Language Models & Perplexity · Suman Bhadra Notes

A machine that bets on the next word

A language model is a probability machine: hand it any sequence of words and it tells you how plausible that sequence is — P("the cat sat"). In practice that one big probability is factored into a chain of next-word predictions: P(the) · P(cat | the) · P(sat | the cat).

N-gram models did this job with counts — "after 'the cat', how often did 'sat' follow in my corpus?" Modern LLMs do exactly the same job with transformers. Different machinery, same job — and crucially, the same yardstick for measuring how well they do it.

One job score sequences

Assign a probability to any text — high for fluent English, low for word salad.

Chain rule one word at a time

The sequence probability is a product of next-word probabilities, each conditioned on what came before.

Same yardstick 1990s → today

The metric that graded trigram models grades GPT-class models too.

Score it by surprise

So how good is a language model? Show it real text it has never seen and measure how surprised it is. At each position, look up the probability the model gave to the word that actually came next. High probability → low surprise → good model. The standard summary is cross-entropy: the average negative log-probability per token. And perplexity is just cross-entropy pushed through an exponential: perplexity = exp(cross-entropy). Lower is better for both.

Two names, one number

If you measure cross-entropy in nats (natural log), perplexity is e^H; in bits (log base 2), it's 2^H. The base doesn't matter as long as the log and the exponential match — the perplexity comes out identical.

The K-sided die: what perplexity really says

Here's the intuition that makes perplexity click. A perplexity of K means the model is, on average, as confused as if it were choosing uniformly among K equally likely words at every step. Perplexity 20? Every word is a 20-way dice roll. Perplexity 2? It's basically flipping a coin between two candidates. That's why perplexity is often called the model's effective branching factor.

A tiny worked example with clean numbers. Take a 4-word text where the model gives each true next word probability 1/8:

The arithmetic

Surprise per word: −log₂(1/8) = 3 bits → average over 4 words: (3 + 3 + 3 + 3) / 4 = 3 bits → perplexity: 2³ = 8.
The model is exactly as confused as if it rolled an 8-sided die for every single word.
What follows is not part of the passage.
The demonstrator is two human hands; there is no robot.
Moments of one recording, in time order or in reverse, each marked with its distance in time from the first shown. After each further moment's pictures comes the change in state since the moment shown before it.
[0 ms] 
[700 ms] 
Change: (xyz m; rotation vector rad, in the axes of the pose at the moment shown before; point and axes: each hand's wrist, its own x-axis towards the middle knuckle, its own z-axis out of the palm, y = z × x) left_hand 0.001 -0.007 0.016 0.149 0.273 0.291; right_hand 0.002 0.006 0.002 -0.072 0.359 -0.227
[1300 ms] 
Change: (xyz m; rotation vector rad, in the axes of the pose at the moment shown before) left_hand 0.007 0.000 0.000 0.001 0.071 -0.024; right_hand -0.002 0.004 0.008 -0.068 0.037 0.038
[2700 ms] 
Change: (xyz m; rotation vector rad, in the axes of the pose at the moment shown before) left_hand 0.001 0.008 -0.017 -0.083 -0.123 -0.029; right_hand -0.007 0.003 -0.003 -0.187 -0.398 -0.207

And the two extremes anchor the scale: a perfect model that always gives the true next word probability 1 has perplexity 1 (no surprise at all), while a model that guesses uniformly over its whole vocabulary has perplexity equal to the vocabulary size — pure dice-rolling.
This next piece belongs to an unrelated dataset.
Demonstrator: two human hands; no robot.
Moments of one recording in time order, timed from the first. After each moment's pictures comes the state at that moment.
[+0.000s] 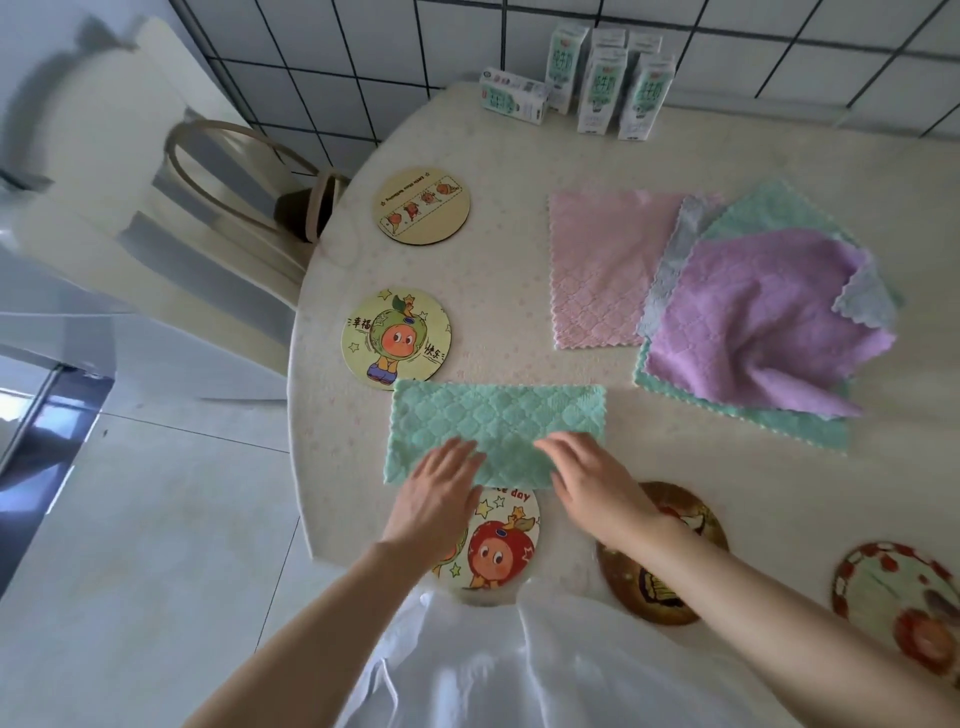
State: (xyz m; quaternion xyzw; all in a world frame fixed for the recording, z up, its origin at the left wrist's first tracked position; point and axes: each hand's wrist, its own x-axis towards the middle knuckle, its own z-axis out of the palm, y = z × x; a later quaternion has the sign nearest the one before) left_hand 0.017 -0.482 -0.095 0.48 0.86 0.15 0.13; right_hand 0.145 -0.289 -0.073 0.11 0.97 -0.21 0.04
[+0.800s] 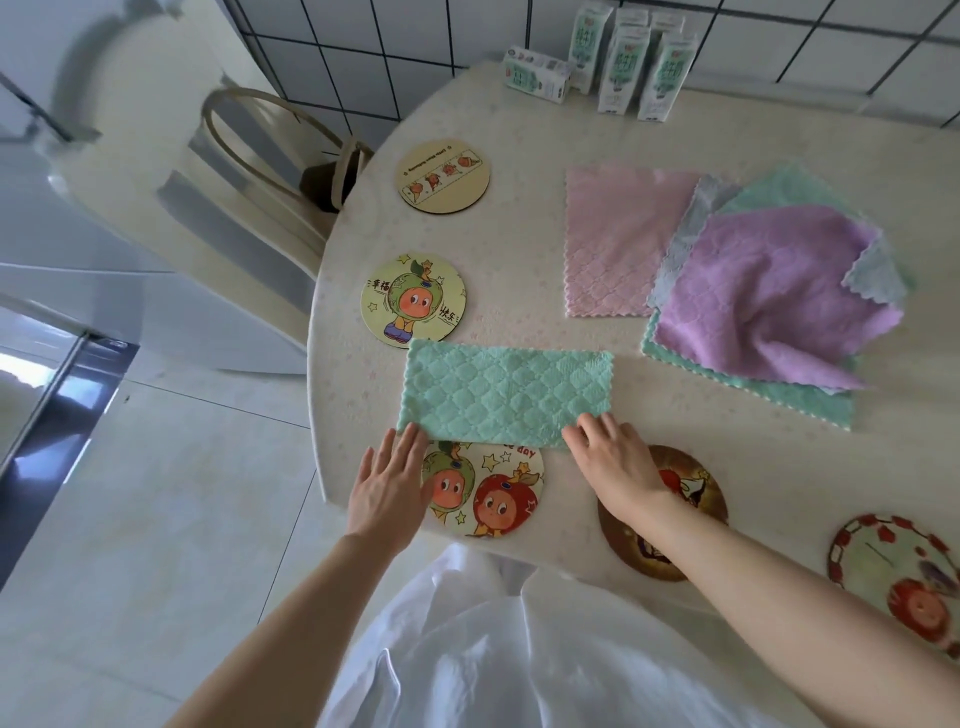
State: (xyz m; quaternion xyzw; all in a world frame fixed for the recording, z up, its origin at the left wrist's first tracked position) left_hand 0.035 -0.554 -0.095 0.33 0.92 0.04 0.19; right_hand 0.170 -0.295 -0.073 0.11 0.98 0.00 0.17
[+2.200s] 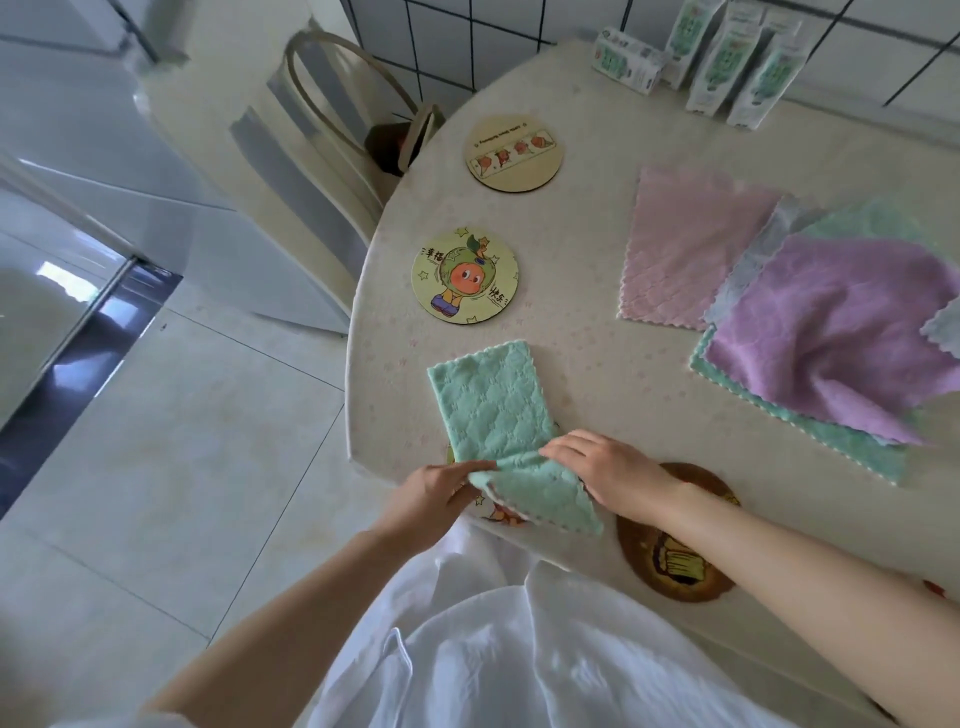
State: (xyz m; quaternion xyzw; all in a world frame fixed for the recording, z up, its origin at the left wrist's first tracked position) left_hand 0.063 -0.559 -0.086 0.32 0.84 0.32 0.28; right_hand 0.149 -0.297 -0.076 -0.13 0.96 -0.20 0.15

Watch the yardstick at work

Step through it: a next-word bet, the chain rule assembling a sentence probability, a confident model vs a confused one on the same sentence, and the worked example landing on that 8-sided die.

Read the number with care

Tokenizer matters not comparable

Perplexity is per token, and tokens depend on the vocabulary. Two models with different tokenizers aren't directly comparable.

Corpus matters always "on what?"

Perplexity is measured on a specific dataset. Perplexity 8 on Wikipedia and perplexity 8 on tweets are different achievements.
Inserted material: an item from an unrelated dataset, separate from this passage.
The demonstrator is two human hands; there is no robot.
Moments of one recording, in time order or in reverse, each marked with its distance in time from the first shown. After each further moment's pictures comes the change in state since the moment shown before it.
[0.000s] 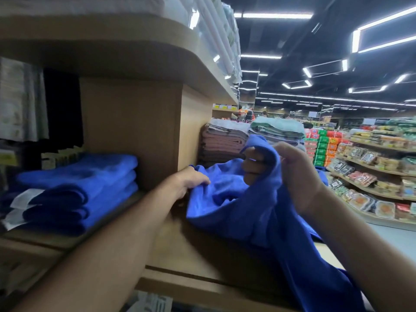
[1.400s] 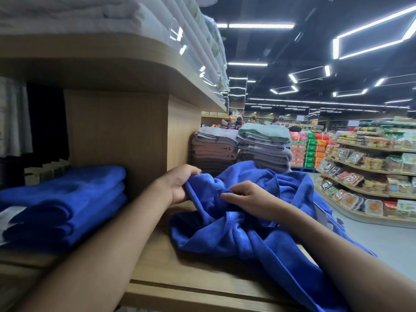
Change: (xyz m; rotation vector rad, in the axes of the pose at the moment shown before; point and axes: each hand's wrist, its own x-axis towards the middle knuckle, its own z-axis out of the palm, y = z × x) left_hand -0.010 0.025 -0.003 -0.562 -0.147 -0.103; right_hand 0.025 0.046 -0.056 -1.363 0.330 0.014
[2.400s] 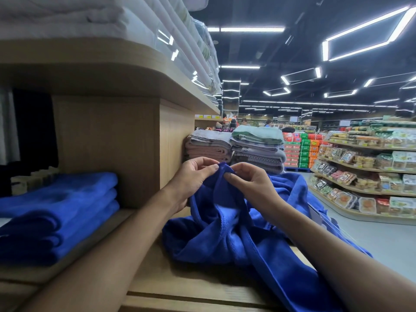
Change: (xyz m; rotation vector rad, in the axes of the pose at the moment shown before) left_hand -0.032 -0.002 0.042 0.214 -0.109 0.480; right_hand 0.001 -0.009 -0.007 0.643 0.402 -0.077
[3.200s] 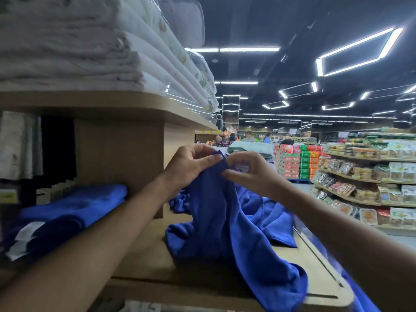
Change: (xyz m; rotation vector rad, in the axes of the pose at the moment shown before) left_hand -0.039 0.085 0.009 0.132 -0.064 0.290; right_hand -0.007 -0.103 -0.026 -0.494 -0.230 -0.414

Low ppl ≠ good chat needs evals

A great next-word predictor can still be unhelpful or unsafe. Instruction-tuned models are judged with human and automated evals.

Still the engine of pretraining

Don't write perplexity off, though — the loss LLMs minimize during pretraining is exactly this cross-entropy. Every gradient step in a trillion-token run is the model learning to be a little less surprised by the next token.